ACTION ITEM
Look below. Copy each line that has "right" in it.

THE RECORDS
---*---

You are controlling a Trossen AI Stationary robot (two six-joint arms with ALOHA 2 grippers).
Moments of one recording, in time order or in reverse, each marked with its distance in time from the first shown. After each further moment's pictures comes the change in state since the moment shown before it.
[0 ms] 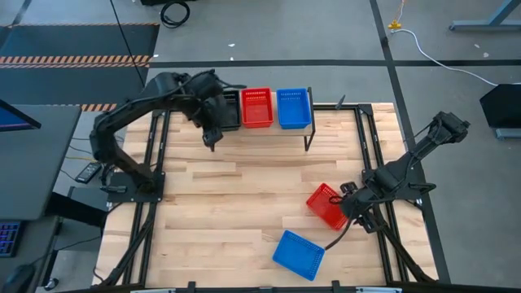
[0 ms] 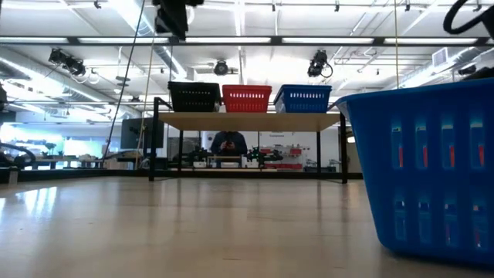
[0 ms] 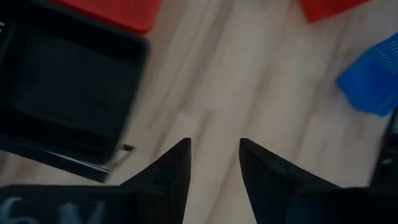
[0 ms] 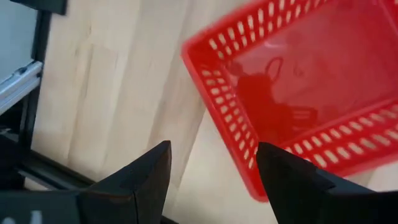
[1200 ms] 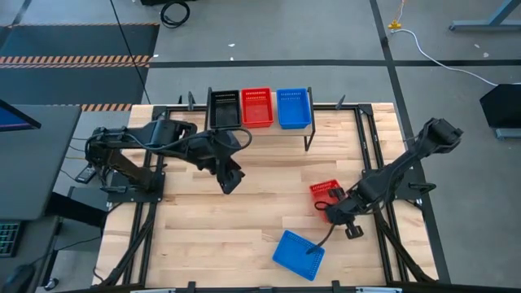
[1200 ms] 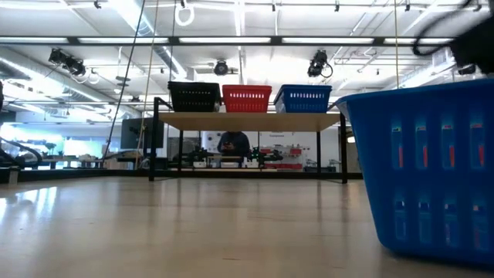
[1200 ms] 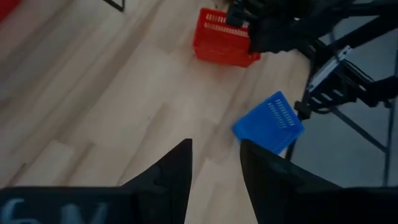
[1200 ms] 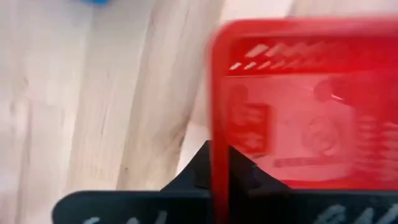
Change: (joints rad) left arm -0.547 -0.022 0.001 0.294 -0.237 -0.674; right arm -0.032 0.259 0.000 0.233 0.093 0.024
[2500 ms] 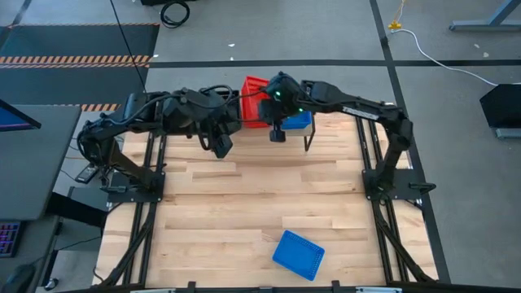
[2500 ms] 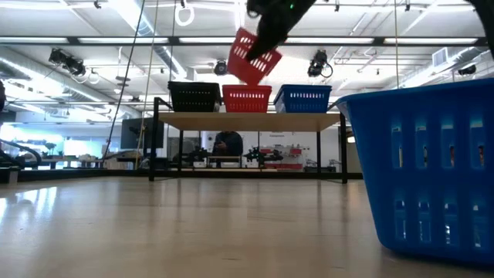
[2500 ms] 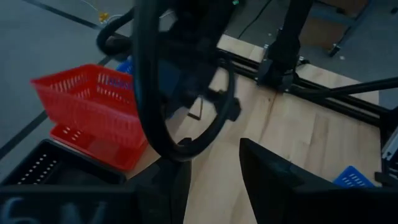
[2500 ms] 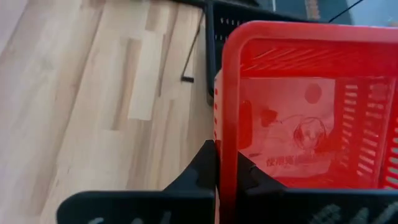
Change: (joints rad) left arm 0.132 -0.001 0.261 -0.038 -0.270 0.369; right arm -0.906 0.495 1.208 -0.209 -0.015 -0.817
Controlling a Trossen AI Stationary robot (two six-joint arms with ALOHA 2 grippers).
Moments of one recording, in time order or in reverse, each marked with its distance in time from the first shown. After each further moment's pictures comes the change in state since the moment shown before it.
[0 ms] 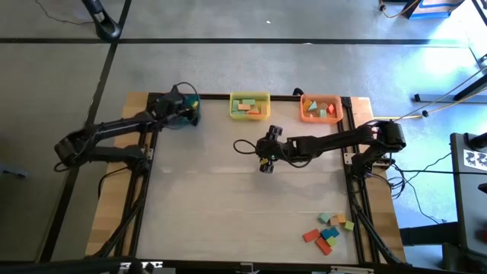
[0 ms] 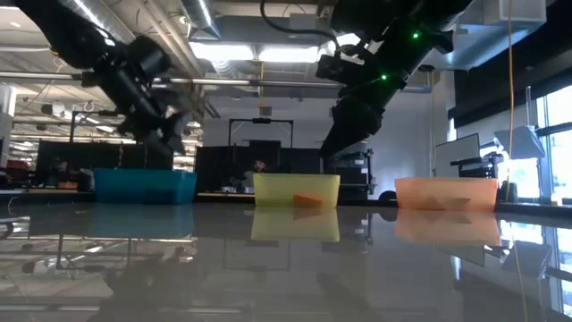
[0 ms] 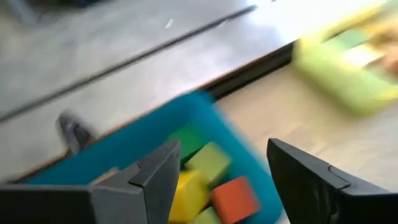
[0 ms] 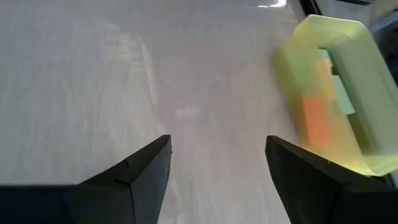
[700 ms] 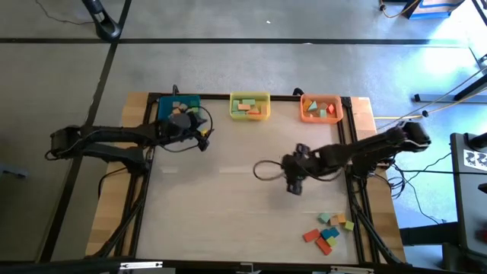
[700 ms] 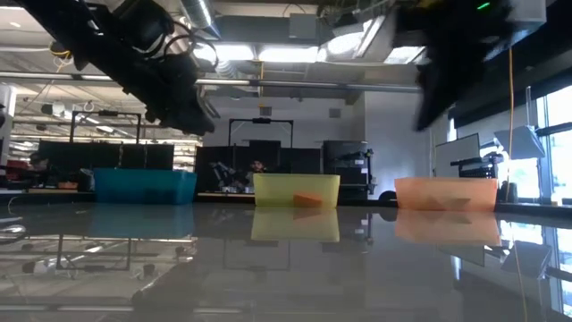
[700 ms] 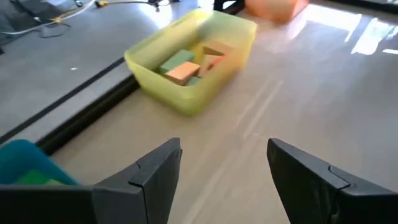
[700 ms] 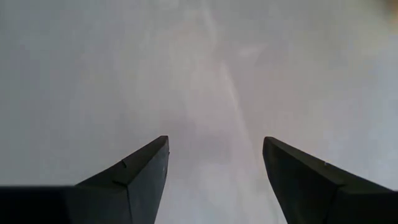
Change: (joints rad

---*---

RESPONSE BELOW
Change: (joints rad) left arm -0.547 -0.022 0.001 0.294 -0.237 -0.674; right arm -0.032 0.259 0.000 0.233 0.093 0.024
Change: (joints rad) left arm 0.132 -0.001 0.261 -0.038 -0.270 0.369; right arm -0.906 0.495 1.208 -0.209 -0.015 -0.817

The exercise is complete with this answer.